A major challenge to be faced in order to introduce cell-based therapies for bone repair into wide-spread surgical practice is to translate a research-scale production model into a manufacturing design that is reproducible, clinically effective, and economically viable. One possible means by which to achieve this goal is via a bioreactor system capable of controlling, automating, and streamlining all of the individual phases of the bone-tissue engineering process. In a first step to meeting this challenge, in this work we aimed at developing and validating a closed bioreactor system for
the efficient seeding of cells into 3-dimensional scaffolds and the generation of osteoinductive constructs starting from human bone marrow-derived cells. Our patented bioreactor technology essentially consists of scaffolds arranged in a circular plate, which is moved in alternating directions by a linear drive unit through a cell suspension/culture medium, thus resulting in the perfusion of the cell suspension/culture medium directly through the pores of the scaffolds in alternate directions.
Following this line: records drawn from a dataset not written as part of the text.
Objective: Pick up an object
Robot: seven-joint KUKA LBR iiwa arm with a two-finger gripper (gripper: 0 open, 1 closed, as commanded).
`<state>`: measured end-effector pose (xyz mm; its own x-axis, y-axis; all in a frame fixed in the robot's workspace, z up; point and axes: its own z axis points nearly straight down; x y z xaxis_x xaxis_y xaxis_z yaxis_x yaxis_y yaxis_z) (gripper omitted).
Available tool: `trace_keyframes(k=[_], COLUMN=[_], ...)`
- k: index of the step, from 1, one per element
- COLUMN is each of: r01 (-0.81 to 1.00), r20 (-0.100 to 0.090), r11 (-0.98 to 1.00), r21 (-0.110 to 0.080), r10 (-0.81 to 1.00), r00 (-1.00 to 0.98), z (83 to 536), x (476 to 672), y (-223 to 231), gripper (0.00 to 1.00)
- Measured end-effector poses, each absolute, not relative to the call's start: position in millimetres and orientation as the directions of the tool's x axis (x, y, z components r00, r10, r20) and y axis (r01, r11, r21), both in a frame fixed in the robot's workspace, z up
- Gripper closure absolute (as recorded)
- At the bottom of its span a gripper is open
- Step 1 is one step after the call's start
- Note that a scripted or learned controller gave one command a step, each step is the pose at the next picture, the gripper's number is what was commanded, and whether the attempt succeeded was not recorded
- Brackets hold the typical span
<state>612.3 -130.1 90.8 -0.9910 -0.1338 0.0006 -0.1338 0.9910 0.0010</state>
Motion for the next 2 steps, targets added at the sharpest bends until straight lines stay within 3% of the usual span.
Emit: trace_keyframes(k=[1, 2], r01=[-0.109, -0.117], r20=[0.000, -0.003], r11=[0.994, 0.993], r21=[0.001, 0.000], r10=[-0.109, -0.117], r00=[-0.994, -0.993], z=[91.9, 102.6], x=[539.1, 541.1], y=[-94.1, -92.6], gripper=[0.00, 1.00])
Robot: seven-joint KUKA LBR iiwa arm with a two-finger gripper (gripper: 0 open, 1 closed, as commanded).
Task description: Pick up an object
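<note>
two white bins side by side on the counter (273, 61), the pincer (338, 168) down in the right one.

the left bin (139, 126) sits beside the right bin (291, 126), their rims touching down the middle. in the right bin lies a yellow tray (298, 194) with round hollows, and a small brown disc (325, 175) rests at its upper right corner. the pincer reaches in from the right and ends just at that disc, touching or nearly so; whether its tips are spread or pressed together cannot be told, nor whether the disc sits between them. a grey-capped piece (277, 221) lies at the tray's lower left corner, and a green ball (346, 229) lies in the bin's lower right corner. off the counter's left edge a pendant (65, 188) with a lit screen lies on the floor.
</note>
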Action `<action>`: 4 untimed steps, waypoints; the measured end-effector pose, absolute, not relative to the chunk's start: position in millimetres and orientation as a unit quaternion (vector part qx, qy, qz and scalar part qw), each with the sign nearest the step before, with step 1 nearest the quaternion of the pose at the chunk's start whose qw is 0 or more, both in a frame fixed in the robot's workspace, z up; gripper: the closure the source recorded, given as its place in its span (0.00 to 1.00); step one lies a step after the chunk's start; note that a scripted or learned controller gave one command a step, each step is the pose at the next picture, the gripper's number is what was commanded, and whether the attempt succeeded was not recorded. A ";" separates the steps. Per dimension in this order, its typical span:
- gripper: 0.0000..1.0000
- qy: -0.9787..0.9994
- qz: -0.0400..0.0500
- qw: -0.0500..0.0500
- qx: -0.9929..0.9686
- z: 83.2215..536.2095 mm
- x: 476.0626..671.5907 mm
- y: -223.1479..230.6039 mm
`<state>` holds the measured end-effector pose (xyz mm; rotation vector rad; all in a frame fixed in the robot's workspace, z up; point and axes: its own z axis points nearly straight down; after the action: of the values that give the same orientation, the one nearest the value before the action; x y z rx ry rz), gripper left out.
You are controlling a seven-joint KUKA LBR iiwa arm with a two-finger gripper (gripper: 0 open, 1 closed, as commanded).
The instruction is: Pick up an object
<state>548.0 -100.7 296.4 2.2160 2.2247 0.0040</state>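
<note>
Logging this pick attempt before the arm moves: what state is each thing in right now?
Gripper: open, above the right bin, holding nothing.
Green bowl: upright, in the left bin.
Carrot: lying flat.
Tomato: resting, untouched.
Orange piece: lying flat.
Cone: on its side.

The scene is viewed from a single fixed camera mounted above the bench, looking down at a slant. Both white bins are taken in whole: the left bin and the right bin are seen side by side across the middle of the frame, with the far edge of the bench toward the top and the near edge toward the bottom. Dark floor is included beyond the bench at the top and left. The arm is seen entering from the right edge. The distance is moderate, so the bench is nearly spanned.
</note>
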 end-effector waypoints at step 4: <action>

The cultivation chamber is fully isolated from the external environment, with liquid/gas exchange achieved through aseptic interfaces. Human bone marrow nucleated cells from 3 donors were perfused through porous ceramic discs (8 mm diameter, 4 mm thick), resulting in adhesion of the osteoprogenitor cell fraction in the ceramic scaffolds. Efficiency of cell seeding was consistently greater than 80%. Cell seeded constructs were further cultivated under perfusion for a total of 20 days, resulting in the expansion of the osteoprogenitor cells directly within the scaffold pores and maintenance of greater than 90% cell viability. Ectopic implantation of the cultivated constructs yielded abundant and reproducible formation of bone tissue, distributed throughout the scaffold pores. The developed bioreactor provides a simple and efficient approach
to establish and maintain 3D cultures of cells into scaffolds under perfusion, and to generate osteoinductive grafts starting from minimally processed bone marrow aspirates and bypassing typical cell expansion in monolayers. Incorporating the bioreactor unit into a system for automated medium change and monitoring/control of culture parameters is likely to lead to the development of a closed system for the standardized production of autologous cell-based bone substitutes.